Filter the records below down to lines containing "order".

| Stored dataset items |
- Opening Delimiter -
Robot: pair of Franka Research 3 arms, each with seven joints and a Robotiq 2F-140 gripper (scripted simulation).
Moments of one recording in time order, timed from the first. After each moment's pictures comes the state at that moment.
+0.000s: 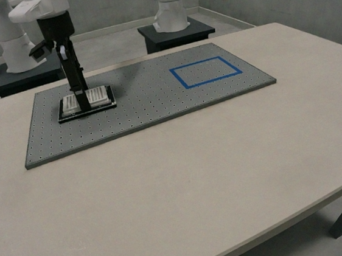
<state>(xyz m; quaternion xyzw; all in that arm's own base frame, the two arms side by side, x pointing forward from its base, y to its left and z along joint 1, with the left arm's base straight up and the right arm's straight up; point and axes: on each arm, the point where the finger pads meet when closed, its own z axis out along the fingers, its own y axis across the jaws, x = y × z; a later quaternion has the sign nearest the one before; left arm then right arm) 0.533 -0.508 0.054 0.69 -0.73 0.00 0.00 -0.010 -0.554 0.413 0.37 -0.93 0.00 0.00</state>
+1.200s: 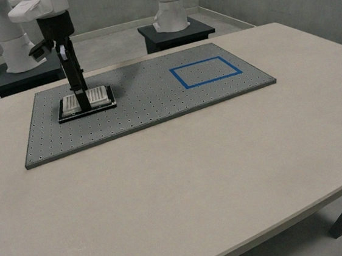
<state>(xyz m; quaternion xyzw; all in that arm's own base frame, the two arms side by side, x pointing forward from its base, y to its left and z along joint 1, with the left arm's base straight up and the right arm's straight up) 0.533 -0.508 0.055 0.69 -0.73 0.00 0.00 -0.010 -0.554 0.413 0.37 -0.93 0.00 0.00</state>
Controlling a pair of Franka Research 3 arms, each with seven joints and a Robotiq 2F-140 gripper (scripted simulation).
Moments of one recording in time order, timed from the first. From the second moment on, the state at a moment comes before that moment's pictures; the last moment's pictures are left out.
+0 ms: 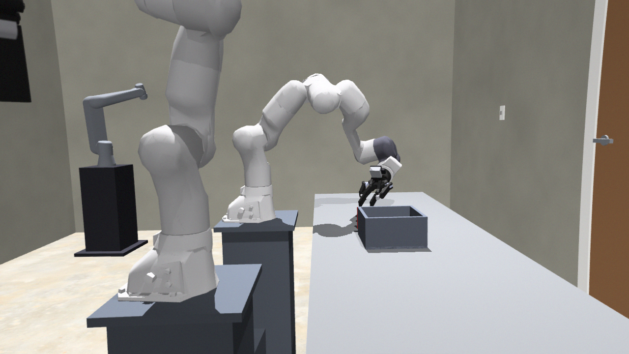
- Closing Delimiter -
| RESPONSE TO THE EXERCISE |
Moments of one recording in time order, timed from the first. After each moment's pictures comes the state at that moment.
Moments of one recording in time order, timed from the first. From the second moment on, the state at a moment comes before that moment's pictures; the last moment's pictures are left out.

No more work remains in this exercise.